— THE DATA —

·····

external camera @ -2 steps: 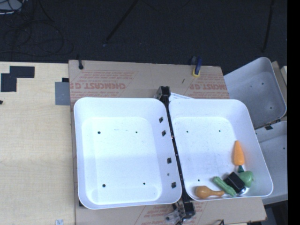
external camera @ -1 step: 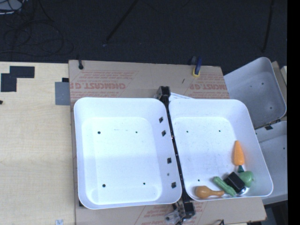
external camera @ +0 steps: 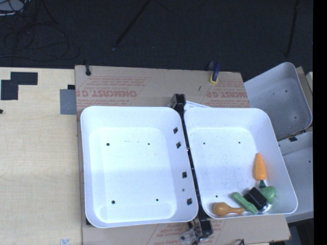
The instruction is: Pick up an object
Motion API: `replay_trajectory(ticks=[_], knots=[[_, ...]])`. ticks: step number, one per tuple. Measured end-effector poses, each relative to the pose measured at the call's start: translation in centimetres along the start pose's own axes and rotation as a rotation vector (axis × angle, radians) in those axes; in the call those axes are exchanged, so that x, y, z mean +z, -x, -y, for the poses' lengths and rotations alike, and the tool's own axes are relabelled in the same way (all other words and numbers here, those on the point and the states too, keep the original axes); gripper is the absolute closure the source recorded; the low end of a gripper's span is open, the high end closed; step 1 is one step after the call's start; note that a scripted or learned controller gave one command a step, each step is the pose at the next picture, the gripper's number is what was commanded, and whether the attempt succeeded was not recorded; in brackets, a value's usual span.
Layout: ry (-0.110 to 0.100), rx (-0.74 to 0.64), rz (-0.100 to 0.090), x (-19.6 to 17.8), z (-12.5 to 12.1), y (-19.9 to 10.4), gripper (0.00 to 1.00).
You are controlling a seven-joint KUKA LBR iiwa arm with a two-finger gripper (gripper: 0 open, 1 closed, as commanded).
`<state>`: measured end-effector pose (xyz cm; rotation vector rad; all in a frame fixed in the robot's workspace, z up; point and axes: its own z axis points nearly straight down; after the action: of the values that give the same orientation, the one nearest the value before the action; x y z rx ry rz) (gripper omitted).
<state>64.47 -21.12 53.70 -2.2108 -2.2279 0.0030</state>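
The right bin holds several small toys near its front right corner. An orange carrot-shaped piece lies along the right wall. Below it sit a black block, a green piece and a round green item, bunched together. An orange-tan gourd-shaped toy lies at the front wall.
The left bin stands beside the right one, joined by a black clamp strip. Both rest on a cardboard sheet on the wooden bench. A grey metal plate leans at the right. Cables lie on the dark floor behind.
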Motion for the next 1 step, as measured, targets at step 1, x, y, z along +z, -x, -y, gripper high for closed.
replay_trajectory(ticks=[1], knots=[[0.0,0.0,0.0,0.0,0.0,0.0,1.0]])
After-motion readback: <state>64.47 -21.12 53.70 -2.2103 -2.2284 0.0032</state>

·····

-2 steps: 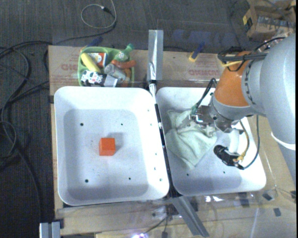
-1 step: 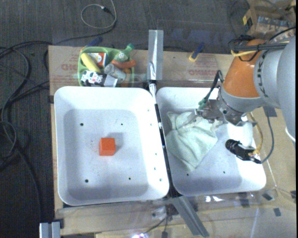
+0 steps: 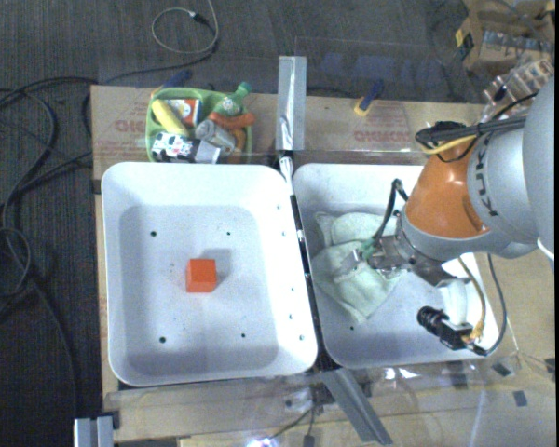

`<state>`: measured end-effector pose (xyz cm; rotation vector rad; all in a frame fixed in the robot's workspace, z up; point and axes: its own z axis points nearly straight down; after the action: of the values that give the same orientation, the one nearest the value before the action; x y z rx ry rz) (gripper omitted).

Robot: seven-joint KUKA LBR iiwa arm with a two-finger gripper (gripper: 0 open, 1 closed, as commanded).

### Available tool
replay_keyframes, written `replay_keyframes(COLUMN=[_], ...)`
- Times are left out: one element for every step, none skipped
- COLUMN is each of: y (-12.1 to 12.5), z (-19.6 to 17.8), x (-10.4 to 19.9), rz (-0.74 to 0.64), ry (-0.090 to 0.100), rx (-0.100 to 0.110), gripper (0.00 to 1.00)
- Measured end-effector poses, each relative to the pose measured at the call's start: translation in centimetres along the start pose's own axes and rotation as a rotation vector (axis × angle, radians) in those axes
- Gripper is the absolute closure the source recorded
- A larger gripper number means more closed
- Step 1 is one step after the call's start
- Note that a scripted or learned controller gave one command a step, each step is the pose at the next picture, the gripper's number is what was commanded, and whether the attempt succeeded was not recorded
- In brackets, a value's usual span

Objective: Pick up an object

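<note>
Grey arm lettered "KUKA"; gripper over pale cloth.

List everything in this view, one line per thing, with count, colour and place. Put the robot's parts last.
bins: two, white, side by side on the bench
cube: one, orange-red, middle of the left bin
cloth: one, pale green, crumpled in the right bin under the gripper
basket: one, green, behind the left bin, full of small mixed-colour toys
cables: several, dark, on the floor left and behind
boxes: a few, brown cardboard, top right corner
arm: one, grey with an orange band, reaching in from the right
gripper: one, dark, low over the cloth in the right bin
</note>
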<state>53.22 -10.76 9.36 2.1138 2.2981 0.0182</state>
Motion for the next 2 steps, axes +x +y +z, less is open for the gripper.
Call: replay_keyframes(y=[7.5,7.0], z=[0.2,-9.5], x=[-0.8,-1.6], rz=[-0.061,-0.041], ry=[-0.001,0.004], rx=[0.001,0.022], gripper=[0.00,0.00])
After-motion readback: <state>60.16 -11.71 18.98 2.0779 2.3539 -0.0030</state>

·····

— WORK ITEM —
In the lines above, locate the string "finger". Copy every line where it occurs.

— RESULT —
You are controlling a seven-joint KUKA LBR iiwa arm with a two-finger gripper (gripper: 0 open, 1 closed, as commanded).
Robot: seven-joint KUKA LBR iiwa arm with a two-finger gripper (gripper: 0 open, 1 closed, as commanded).

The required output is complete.